The problem: Leave out the pictures and retype all the entries below exactly.

Material shown:
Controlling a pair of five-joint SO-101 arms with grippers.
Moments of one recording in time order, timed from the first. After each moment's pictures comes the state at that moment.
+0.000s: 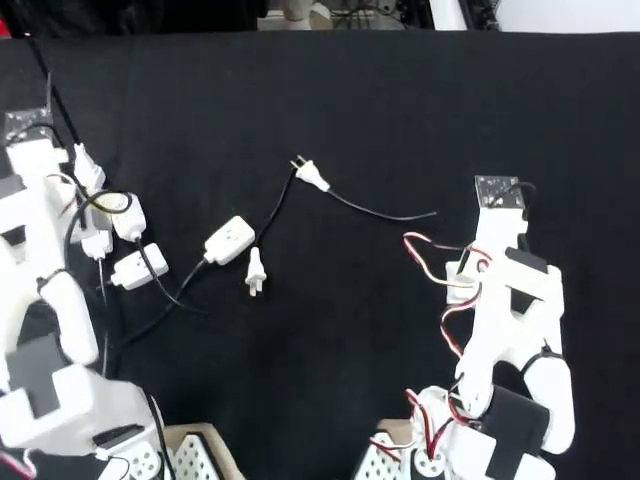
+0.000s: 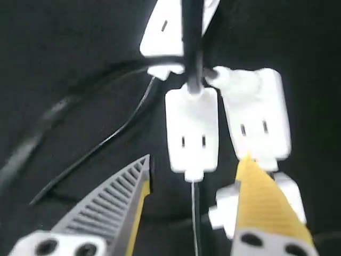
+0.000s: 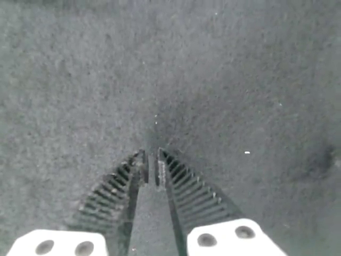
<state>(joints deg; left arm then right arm) -31.9 -3.3 17.0 63.0 -15.4 23.6 -16.0 55.3 44.7 19.0</state>
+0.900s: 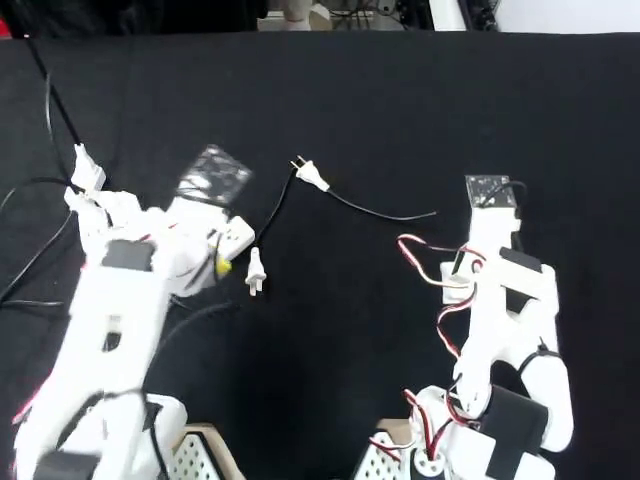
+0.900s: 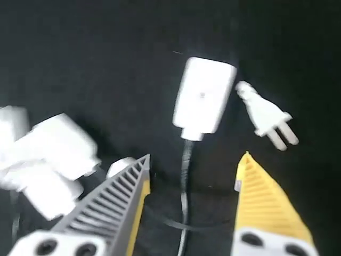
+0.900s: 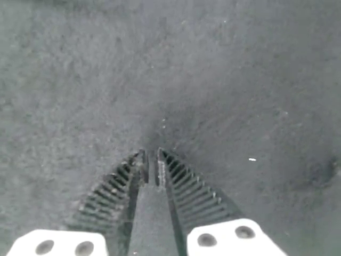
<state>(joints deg) 1.7 -32.8 48.3 54.3 -32.7 22.2 -16.0 56.0 43.6 20.4</state>
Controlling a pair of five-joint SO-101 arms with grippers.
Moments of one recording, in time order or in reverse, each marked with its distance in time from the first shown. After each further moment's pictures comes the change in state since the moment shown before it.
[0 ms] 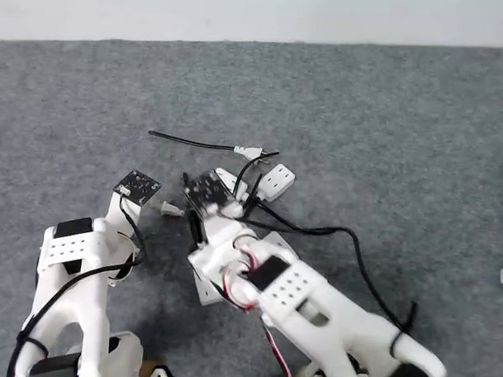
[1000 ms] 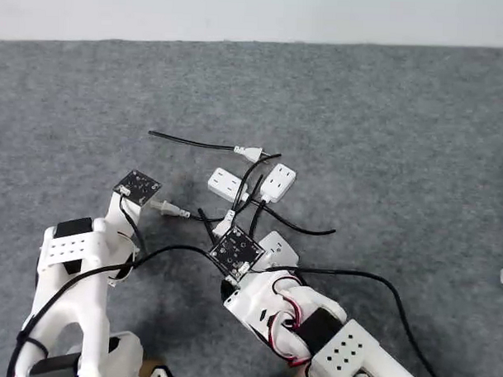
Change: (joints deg) left arm 0.0 0.0 0.0 0.0 0.0; right arm 0.0 -38.9 24.4 10.5 13.1
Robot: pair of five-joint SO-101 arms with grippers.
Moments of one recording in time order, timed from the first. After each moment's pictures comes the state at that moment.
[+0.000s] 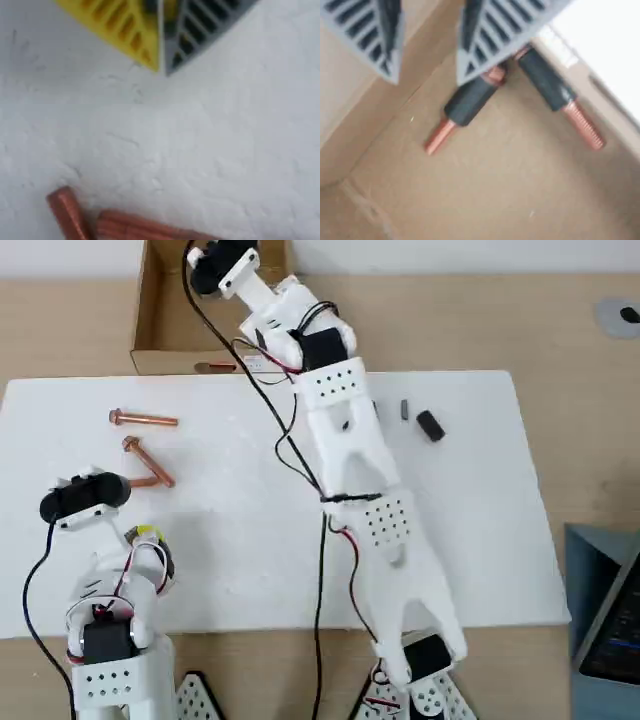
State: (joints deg) left arm -12.4 -103.7 95.4 59.2 2.5; right arm -25.9 61.8 -84.3 64.3 20.0
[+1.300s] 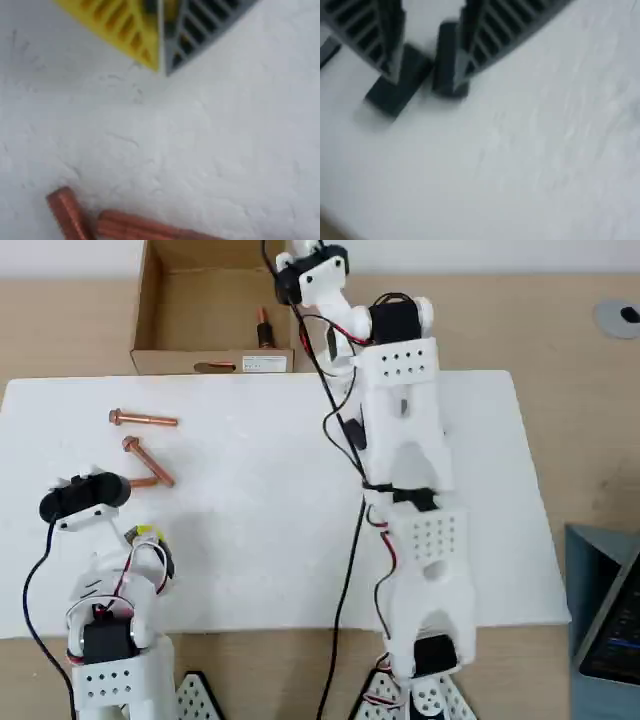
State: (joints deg) left arm -12.4 -103.7 95.4 59.2 2.5; right arm -16.2 41.8 -65.8 101.2 12.7
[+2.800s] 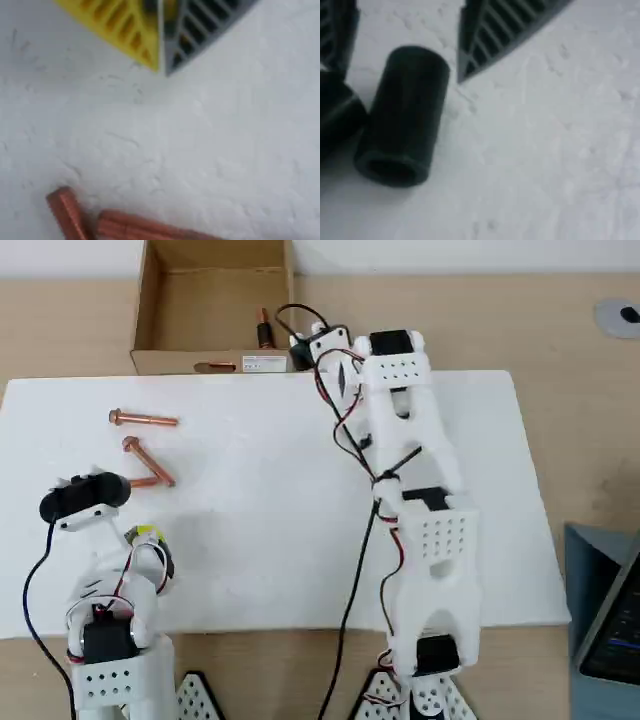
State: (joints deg) left arm -12.4 -103.7 95.4 59.2 2.5; right arm -12.7 42.9 -37.8 91.4 20.0
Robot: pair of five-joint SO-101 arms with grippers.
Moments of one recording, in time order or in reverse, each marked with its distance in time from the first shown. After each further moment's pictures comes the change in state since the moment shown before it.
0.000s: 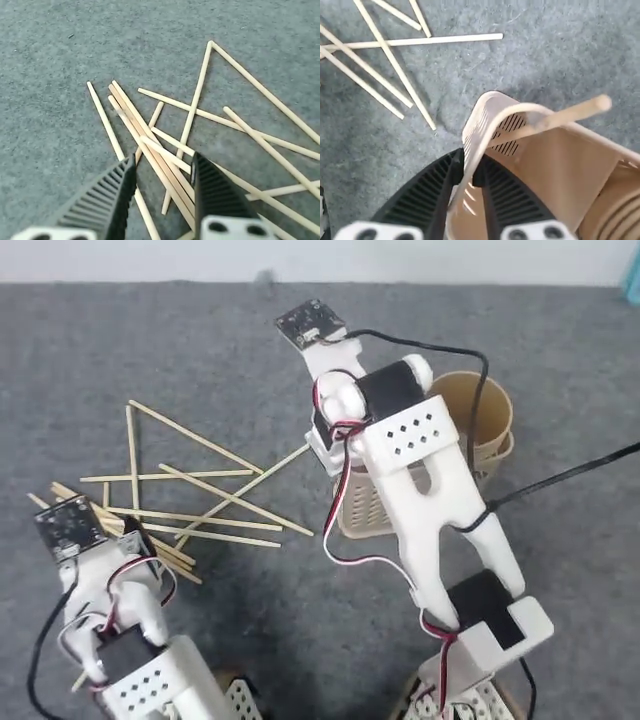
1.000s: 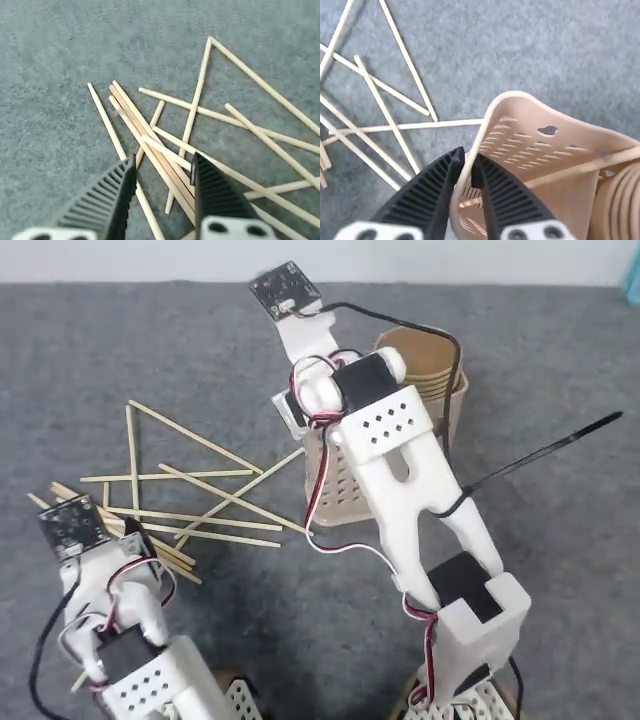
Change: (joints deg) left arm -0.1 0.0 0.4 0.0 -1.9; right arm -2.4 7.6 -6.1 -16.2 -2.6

Exercise answer:
Controlling a pair of five-joint SO-101 arms with grippers.
Moments of one recording in time order, timed from the first. After each moment's pictures comes the state at that moment.
+0.000s: 
+0.000s: 
+0.000s: 
<state>(joints deg; left arm then right arm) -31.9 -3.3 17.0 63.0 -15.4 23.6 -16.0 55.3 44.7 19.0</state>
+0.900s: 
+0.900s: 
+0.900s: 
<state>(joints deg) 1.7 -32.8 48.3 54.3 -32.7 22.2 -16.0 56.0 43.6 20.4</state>
Controlling a pair of five-joint SO-101 arms with grippers.
Moments of one recording, in time order or in reverse, each marked with its distance in time from the first shown. After each further moment's pictures comes the change in state since the moment shown before it.
[0 ms] 
[1000 ms] 
Change: (joints deg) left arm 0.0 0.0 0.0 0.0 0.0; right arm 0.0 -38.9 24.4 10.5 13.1
Robot: pair of five-joint SO-101 arms with grippers.
Moments of one recording in time order, timed from the first. After each moment's pictures comes the state at that moment.
[+0.000s] 
State: (joints deg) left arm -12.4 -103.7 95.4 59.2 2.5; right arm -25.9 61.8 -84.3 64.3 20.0
[+1.300s] 
State: (joints deg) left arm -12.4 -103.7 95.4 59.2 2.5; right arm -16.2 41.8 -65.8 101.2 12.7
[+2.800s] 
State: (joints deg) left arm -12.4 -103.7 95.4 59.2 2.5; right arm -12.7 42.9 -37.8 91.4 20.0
Robot: pair of five-joint SO-101 arms with grippers.
Moments of one recording, in time order or in reverse, each marked with its distance in time from the first shown. After each further moment's pictures comes the change in state since the moment shown before it.
0.000s: 
1.000s: 
Change: (joints deg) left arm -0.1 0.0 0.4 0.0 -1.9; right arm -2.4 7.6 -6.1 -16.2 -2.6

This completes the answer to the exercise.